Improved training in paraffin-wax impregnated Nb3Sn Rutherford cables demonstrated in BOX samples

TL;DR

This study demonstrates that paraffin wax impregnation in Nb3Sn Rutherford cables significantly reduces training requirements and enhances resilience to cycling, compared to traditional resin impregnation, in a specialized test platform.

Contribution

It introduces a novel impregnation method using paraffin wax that improves performance and reduces training in Nb3Sn magnet samples.

Findings

Paraffin wax-impregnated samples reached critical current without training.

Wax-impregnated samples showed high resilience to thermal and mechanical cycling.

Resin-impregnated samples exhibited extensive training and limited performance.

Abstract

Resin-impregnated high-field Nb3Sn type of accelerator magnets are known to require extensive training campaigns and even may exhibit performance-limiting defects after thermal or electromagnetic cycling. In order to efficiently explore technological solutions for this behaviour and assess a wide variety of impregnation material combinations and surface treatments, the BOnding eXperiment (BOX) sample was developed.
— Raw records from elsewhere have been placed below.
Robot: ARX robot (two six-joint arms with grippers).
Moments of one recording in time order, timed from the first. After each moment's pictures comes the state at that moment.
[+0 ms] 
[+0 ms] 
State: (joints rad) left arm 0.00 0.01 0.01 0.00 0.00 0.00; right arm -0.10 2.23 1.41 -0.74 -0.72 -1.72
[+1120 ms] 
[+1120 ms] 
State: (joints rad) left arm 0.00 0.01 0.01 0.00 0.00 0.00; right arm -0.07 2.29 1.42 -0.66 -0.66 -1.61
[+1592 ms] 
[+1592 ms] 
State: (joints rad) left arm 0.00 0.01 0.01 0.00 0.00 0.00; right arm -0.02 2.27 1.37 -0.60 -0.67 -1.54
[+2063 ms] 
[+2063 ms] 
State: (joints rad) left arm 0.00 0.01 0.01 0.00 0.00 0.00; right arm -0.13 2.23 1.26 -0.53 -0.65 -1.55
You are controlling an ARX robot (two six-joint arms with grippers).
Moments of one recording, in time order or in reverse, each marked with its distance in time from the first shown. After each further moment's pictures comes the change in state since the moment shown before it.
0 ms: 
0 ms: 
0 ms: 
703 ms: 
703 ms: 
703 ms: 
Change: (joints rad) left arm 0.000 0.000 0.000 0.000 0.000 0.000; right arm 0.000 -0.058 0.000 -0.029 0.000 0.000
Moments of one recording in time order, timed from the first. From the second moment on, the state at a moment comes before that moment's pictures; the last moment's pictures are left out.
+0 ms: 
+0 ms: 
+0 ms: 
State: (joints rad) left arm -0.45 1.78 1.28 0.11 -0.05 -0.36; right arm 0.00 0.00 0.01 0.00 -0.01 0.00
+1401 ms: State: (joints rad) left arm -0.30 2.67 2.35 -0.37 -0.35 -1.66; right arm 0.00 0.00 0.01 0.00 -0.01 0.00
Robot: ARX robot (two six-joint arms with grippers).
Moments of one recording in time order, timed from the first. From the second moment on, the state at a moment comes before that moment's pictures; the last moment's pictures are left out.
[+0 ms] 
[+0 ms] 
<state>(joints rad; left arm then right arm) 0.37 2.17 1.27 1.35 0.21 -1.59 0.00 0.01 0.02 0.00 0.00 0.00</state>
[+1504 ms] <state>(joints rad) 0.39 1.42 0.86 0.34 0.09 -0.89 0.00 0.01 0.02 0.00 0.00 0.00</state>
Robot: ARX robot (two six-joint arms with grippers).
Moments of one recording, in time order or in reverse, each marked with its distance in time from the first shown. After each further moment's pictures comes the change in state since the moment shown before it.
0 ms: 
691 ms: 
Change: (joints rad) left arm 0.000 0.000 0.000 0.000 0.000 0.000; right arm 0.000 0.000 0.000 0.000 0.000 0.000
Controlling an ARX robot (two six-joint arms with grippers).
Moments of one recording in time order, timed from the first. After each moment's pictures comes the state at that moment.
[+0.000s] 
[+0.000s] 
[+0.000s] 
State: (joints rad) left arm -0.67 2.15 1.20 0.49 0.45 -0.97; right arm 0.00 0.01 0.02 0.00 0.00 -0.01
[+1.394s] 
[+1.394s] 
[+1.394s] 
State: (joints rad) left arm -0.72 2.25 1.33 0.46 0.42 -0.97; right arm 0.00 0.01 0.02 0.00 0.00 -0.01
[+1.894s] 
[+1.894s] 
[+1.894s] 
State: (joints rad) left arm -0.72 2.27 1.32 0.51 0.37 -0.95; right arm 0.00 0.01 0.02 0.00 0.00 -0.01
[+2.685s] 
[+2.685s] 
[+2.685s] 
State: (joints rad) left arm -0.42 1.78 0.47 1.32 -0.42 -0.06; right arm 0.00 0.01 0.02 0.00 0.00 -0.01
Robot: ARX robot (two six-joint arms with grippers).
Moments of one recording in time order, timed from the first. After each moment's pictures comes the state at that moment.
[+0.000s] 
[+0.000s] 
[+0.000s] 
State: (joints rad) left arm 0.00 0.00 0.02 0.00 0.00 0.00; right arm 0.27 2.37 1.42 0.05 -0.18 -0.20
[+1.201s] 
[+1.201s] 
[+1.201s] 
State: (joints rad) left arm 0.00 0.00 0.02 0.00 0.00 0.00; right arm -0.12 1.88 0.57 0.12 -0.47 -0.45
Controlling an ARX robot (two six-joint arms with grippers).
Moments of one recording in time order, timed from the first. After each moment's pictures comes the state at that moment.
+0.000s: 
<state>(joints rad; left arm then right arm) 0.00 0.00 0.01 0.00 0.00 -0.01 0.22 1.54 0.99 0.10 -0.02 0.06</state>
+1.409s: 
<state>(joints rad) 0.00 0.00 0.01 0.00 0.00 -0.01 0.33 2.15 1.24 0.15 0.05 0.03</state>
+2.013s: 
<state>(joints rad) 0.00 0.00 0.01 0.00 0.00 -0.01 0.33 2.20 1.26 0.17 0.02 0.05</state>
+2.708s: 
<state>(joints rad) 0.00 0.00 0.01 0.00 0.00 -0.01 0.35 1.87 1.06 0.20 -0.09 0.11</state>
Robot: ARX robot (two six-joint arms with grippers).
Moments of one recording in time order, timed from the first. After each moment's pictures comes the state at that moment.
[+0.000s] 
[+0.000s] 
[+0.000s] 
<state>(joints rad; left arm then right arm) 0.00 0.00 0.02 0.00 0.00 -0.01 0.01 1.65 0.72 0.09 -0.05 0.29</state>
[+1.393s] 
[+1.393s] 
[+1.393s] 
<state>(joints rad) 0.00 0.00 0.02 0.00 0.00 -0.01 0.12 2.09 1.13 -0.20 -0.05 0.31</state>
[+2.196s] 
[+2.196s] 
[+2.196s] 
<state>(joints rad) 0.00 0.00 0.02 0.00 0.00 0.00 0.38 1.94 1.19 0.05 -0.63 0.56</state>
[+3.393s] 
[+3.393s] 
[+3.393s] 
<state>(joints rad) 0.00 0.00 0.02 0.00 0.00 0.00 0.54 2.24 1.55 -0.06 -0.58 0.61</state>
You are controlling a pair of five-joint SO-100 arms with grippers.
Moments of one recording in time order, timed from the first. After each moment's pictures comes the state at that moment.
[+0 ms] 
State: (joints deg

BOX provides a short-sample test platform featuring magnet-relevant Lorentz forces and exhibits associated training. Here we report on the comparative behaviour of BOX samples comprising the same Nb3Sn Rutherford cable but impregnated either with common resins used in high-field magnets, or with less conventional paraffin wax. Remarkably, the two paraffin wax-impregnated BOX samples reached their critical current without training and are also resilient to thermal and mechanical cycling. These rather encouraging results strongly contrast to those obtained with resin impregnated samples, which show the characteristic extensive training and at best barely reach their critical current value.